▶ Task objective: Transcribe exactly the line that contains "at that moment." and every line after it to the end of the entries, and nothing more.

Top of Entries shown

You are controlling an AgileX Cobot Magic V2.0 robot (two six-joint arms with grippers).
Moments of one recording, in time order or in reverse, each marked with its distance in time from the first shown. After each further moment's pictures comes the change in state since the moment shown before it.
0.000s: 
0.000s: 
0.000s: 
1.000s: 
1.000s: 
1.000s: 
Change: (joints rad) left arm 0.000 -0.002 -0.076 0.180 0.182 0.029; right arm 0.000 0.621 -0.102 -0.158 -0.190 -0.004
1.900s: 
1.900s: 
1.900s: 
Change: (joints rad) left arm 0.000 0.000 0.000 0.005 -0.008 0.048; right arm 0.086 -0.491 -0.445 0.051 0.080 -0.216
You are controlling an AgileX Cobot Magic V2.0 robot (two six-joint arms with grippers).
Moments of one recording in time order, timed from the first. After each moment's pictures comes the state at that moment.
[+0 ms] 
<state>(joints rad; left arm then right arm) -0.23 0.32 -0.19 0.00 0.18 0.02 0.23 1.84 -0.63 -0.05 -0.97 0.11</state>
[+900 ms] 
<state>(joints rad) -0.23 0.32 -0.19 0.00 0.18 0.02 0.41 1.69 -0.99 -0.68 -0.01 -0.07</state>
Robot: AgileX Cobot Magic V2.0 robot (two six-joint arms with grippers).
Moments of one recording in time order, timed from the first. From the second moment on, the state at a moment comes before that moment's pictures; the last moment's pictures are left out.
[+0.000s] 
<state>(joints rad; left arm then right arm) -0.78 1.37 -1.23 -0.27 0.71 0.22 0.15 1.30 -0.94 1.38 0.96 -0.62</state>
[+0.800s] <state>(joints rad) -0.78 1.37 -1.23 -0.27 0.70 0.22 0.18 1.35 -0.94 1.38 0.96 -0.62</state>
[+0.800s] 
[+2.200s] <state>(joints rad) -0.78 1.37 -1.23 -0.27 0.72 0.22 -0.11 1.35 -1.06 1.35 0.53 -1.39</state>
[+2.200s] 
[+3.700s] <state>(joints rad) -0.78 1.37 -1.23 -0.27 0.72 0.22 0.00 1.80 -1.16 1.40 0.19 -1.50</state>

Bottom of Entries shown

▶ Solution for this exercise:
Moments of one recording in time order, timed from the first. After each moment's pictures comes the state at that moment.
[+0 ms] 
<state>(joints rad; left arm then right arm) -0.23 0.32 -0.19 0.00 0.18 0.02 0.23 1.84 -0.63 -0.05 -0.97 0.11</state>
[+900 ms] 
<state>(joints rad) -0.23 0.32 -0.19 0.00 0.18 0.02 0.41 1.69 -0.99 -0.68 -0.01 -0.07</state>
Robot: AgileX Cobot Magic V2.0 robot (two six-joint arms with grippers).
Moments of one recording in time order, timed from the first. From the second moment on, the state at a moment comes before that moment's pictures; the last moment's pictures are left out.
[+0.000s] 
<state>(joints rad; left arm then right arm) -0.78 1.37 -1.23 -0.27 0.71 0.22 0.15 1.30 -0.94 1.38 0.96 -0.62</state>
[+0.800s] <state>(joints rad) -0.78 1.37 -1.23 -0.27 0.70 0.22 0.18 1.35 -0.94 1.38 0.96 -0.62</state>
[+0.800s] 
[+2.200s] <state>(joints rad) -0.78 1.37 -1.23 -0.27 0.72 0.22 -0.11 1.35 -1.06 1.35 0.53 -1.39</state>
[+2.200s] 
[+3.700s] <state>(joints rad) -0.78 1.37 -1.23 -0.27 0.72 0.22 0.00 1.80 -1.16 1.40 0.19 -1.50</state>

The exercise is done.